The results of this exercise can be summarized as follows:

Optimizing the detection timing ideally increases the eye opening by a factor of $0.291/0.205 = 1.42$ , which corresponds to the signal-to-noise ratio gain of $20 \cdot {\rm lg} \, 1.42 \approx 3 \ \rm dB$ .
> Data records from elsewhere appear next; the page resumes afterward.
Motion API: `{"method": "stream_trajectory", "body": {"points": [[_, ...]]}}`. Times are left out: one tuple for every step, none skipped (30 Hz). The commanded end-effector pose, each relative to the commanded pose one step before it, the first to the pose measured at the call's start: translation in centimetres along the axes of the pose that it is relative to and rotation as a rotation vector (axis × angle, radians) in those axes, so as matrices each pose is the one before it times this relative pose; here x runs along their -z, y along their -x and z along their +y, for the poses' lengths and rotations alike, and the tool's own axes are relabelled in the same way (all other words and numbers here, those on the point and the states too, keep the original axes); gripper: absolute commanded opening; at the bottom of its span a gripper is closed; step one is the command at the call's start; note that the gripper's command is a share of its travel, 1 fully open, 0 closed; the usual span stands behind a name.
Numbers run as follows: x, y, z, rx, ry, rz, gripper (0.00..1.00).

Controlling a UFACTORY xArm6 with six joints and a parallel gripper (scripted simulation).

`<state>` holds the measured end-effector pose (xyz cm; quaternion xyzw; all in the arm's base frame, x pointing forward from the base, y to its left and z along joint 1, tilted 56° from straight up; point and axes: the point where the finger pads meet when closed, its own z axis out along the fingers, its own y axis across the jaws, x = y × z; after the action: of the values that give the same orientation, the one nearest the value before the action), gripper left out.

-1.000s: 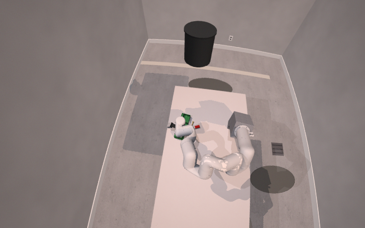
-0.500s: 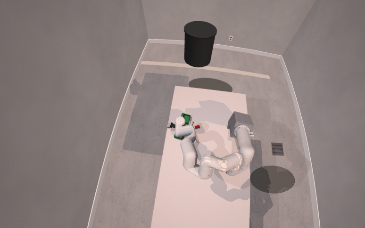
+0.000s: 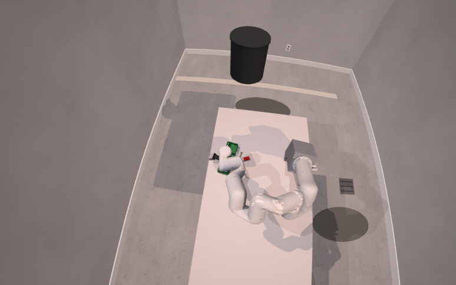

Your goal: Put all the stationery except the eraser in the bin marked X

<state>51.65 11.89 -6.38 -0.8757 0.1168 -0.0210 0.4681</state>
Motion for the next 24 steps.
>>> {"method": "stream_trajectory", "body": {"points": [[0.121,-0.120,-0.014,0.00059,0.00017,0.00290,0.07],[0.000,0.000,0.000,0.00000,0.00000,0.00000,0.07],[0.000,0.000,0.000,0.00000,0.00000,0.00000,0.07],[0.000,0.000,0.000,0.00000,0.00000,0.00000,0.07],[0.000,0.000,0.000,0.00000,0.00000,0.00000,0.07],[0.000,0.000,0.000,0.00000,0.00000,0.00000,0.07],[0.000,0.000,0.000,0.00000,0.00000,0.00000,0.07],[0.000,0.000,0.000,0.00000,0.00000,0.00000,0.07],[0.000,0.000,0.000,0.00000,0.00000,0.00000,0.07],[0.000,0.000,0.000,0.00000,0.00000,0.00000,0.07],[0.000,0.000,0.000,0.00000,0.00000,0.00000,0.07],[0.000,0.000,0.000,0.00000,0.00000,0.00000,0.07],[0.000,0.000,0.000,0.00000,0.00000,0.00000,0.07],[0.000,0.000,0.000,0.00000,0.00000,0.00000,0.07],[0.000,0.000,0.000,0.00000,0.00000,0.00000,0.07],[0.123,0.004,0.002,-0.00003,0.00001,-0.00011,0.07],[0.129,-0.001,0.001,0.00000,0.00001,0.00001,0.07],[0.141,0.001,-0.002,0.00001,0.00000,-0.00001,0.07],[0.133,0.000,0.000,0.00000,0.00000,0.00000,0.07],[0.133,0.000,0.000,0.00000,0.00000,0.00000,0.07],[0.133,0.000,0.000,0.00000,0.00000,0.00000,0.07],[0.133,0.000,0.000,0.00000,0.00000,0.00000,0.07],[0.133,0.000,0.000,0.00000,0.00000,0.00000,0.07],[0.133,0.000,0.000,0.00000,0.00000,0.00000,0.07]]}}
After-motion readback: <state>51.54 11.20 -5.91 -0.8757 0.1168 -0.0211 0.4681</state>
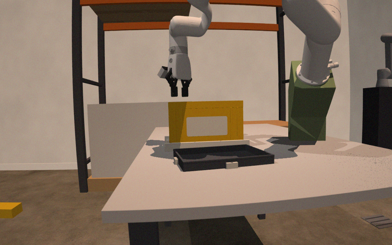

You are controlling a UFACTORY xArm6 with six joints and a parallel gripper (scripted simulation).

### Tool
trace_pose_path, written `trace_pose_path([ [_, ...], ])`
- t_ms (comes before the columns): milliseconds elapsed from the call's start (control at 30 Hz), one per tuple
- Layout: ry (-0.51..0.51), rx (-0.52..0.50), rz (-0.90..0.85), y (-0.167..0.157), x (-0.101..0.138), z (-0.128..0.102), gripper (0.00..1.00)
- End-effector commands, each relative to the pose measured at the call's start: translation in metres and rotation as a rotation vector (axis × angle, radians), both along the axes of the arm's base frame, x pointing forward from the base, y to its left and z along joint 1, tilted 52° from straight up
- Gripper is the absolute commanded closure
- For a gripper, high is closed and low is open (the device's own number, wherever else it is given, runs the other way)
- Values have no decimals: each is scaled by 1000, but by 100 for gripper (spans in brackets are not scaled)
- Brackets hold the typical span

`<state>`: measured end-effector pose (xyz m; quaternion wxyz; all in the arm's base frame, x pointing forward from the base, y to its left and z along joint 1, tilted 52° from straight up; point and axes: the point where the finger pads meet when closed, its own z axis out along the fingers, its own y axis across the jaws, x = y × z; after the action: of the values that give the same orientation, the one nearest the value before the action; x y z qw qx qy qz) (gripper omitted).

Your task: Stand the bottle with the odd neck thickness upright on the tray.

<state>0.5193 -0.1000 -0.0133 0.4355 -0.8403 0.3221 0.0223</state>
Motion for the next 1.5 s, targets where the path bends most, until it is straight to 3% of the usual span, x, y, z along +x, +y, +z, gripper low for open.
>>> trace_pose_path([
  [0,-2,-1,-2,-11,-3,9,35],
  [533,-2,-1,-2,-22,-6,19,35],
  [567,-2,-1,-2,-22,-6,19,100],
  [1467,-2,-1,-2,-22,-6,19,100],
])
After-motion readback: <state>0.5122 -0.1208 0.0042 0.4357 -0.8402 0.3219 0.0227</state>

However, if the DFE functions only $50\%$ due to realization inaccuracies, then with $T_{\rm D} = \ –0.4T$ there is a degradation by the amplitude factor $0.291/0.066 \approx 4.4$ compared to the ideal DFE. For $T_{\rm D} = 0$ , this factor is much smaller with $2.05/0.072 \approx 3$ .
In fact, the actually worse system (with $T_{\rm D} = 0$ ) is superior to the actually better system (with $T_{\rm D} = \ –0.4T$ ) if the decision feedback works only $50\%$ . Then there is a signal-to-noise ratio loss of $20 \cdot {\rm lg} \, (0.072/0.066) \approx 0.75 \ \rm dB$ .
One can generalize these statements: The larger the improvement by system optimization (here: the optimization of the detection time) is in the ideal case, the larger is also the degradation at non-ideal conditions, e.g., at tolerance-bounded realization.